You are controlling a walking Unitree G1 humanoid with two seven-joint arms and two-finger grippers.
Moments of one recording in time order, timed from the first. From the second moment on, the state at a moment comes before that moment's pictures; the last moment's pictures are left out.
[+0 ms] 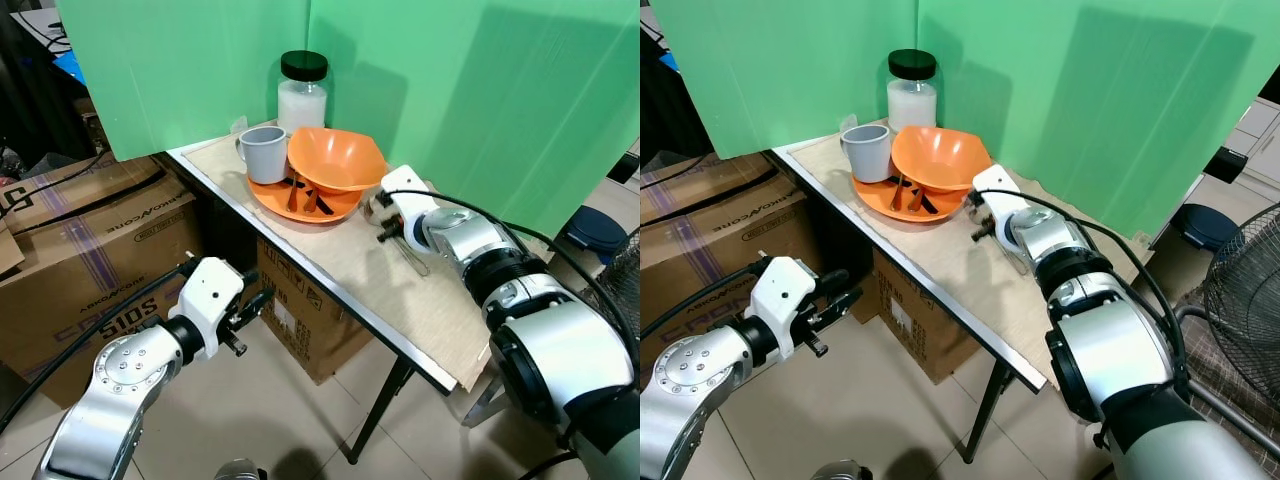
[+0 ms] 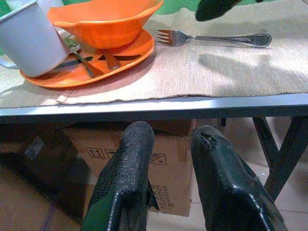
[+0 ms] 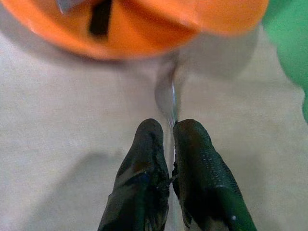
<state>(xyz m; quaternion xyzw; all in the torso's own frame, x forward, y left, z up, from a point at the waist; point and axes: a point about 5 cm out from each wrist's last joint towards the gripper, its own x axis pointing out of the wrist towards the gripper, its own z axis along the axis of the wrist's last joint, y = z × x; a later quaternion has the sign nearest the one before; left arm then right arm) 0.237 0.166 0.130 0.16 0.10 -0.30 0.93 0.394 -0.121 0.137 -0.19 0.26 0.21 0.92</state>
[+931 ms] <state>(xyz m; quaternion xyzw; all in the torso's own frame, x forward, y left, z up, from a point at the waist) 0.236 0.166 0.130 0.16 0.10 -0.30 0.93 0.372 -0.121 0.093 -0.10 0.31 0.24 0.91</state>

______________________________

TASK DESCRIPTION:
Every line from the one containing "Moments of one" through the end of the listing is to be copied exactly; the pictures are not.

ANSWER SECTION:
Moments of one recording in time order, timed from the first. From the second moment on, the state at a moment comes before that moment's pictures; the last moment's pictures are left out.
[+0 ms] 
[+0 ms] 
[+0 ms] 
<state>(xyz m; quaternion xyzw; all in the torso's own frame, x forward, y left, z up, from a point at the waist; point and axes: a point about 5 cm out from each wrist's last joint towards the gripper, its own x axis pointing out of the wrist towards the gripper, its own z axis along the axis of the wrist's last joint, y = z × x; a later quaternion has the sign nearest the one before; left arm then right arm) 0.237 0.166 0.130 0.16 0.10 -0.30 0.93 0.394 -0.121 0.137 -0.19 0.26 0.21 0.92</state>
[+931 ms] <state>(xyz m; quaternion xyzw; all in the torso's own frame, x forward, y left, z up, from a point at the waist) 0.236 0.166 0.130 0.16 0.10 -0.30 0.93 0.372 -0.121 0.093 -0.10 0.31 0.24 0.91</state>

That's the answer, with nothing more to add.